18. Why do you think Okonkwo kills himself at the end of the novel? Okonkwo commits suicide because there seemed to be no other way out for him. He had lost his place in his own culture that was now conquered by the Church and its Christian values. He knew that the Europeans eventually would execute him because he killed the messenger. Being a proud man, he preferred to take his fate in his own hands and commit suicide, instead of letting the Europeans control hem. Furthermore, he just could not bear the idea that his people were betrayed and would live in oppression. He used to trust in his tribe, but now the Europeans have broken his people, a disgrace he simply could not accept.
12. A famous proverb quoted in the novel states: “When a man says yes, his chi says yes also”. What does this proverb mean? To what extent is this true in the case of Okonkwo? The Chi is an individual’s personal god. In Ibo cosmology, the chi inside you guides your actions. So your chi is responsible for everything you do good or wrong, for your fortunes and misfortunes. The proverb “When a man says yes, his chi says yes also”, means that individuals can determine their own destinies because one’s willpower can have an impact on someone’s Chi. In Okonkwo’s case this is true because he is more or less responsible for his own death. Furthermore, he already became famous in his early years being the greatest wrestler in the country. That was not just all luck. He had a good chi and when we apply this to the proverb we can say that Okonkwo said yes very determinedly: so his chi agreed. When the story continues we discover that several things happen that contradict this belief, what really shocked Okonkwo.

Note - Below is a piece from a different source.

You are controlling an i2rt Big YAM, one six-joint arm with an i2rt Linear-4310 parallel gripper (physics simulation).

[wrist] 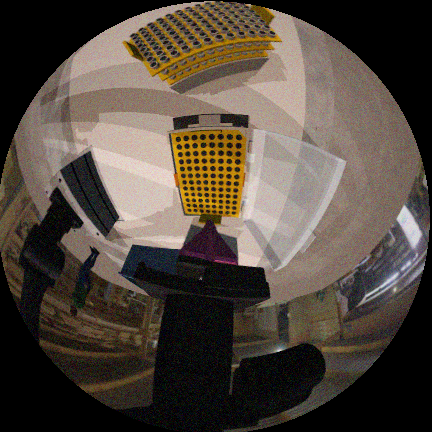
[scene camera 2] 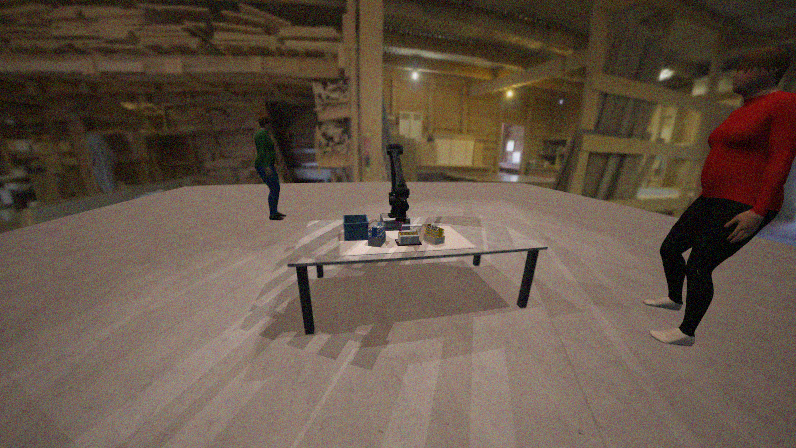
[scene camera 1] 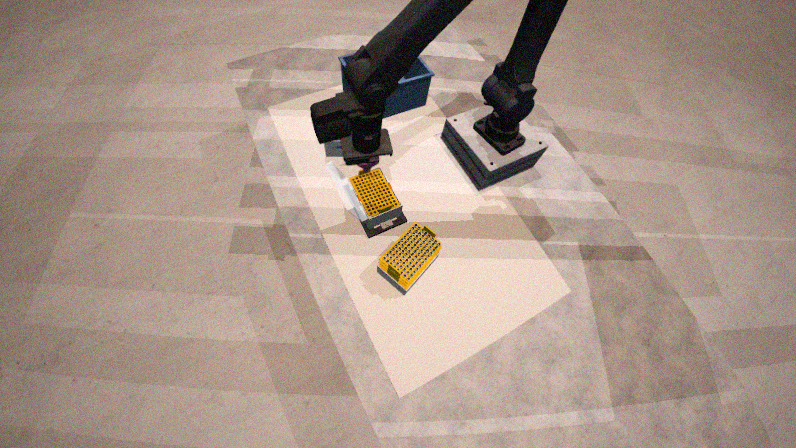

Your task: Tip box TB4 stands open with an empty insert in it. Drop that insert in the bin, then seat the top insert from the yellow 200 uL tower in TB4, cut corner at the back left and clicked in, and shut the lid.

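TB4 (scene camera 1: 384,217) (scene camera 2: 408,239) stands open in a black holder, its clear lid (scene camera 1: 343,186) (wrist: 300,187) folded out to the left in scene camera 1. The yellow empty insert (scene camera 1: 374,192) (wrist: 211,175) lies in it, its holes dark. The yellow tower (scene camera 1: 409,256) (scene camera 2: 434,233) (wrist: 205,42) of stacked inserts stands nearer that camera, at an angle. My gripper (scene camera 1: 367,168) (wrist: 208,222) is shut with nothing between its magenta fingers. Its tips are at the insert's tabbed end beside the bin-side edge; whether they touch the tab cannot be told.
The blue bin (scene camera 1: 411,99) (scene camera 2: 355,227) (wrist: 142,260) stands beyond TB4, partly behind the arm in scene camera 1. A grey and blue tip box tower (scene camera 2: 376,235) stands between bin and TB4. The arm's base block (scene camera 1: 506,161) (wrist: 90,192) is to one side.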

9. Identify what you interpret to be the major themes of Things Fall Apart. One of the most important themes is ‘how people deal with changes in society’. ‘Things Fall Apart’ is the story of a culture on the verge of change where the ancient tribal beliefs are threatened by the culture and religion of the European invaders; it is a struggle between change and tradition. This was a personal struggle as well; people had to decide whether they accepted those changes or tried to hold on to the traditional ways of living. This choice was very often linked to an individual’s place in society. The outcasts in the Igbo society for example, found a way out of their subordination in the values of Christianity. But powerful people like Okonkwo for example, were afraid of losing their social status. Okonkwo does not accept the new political and social changes because he thinks they are not manly, what brings us to another important theme of the story, masculinity. Okonkwo is really obsessed by his masculinity. He even thinks that tenderness is a sign of weakness and looked down at his own father and son because he thought they were too feminine. Okonkwo himself was a respected man, known very well in his own town, what in his eyes was extremely important. The fact that his father was just a regular man without special titles or a high social status, makes him less masculine in Okonkwo’s eyes. Okonkwo even started do dislike his own son because he and his father were too much alike. For us, his views on masculinity were quite strange because according to Okonkwo being masculine equaled being aggressive. Therefore he often beats his wives and at one point even tried to kill them. Okonkwo just did not want to appear weak and did not want to fail, but of course, just like everybody, he is afraid. Fear is also one of the important themes in the novel. Because he fears losing his strong masculinity, he tries to ignore his feelings. When fear and frustration for not being able to save his tribe overwhelmed him, he saw no other way out and eventually committed suicide.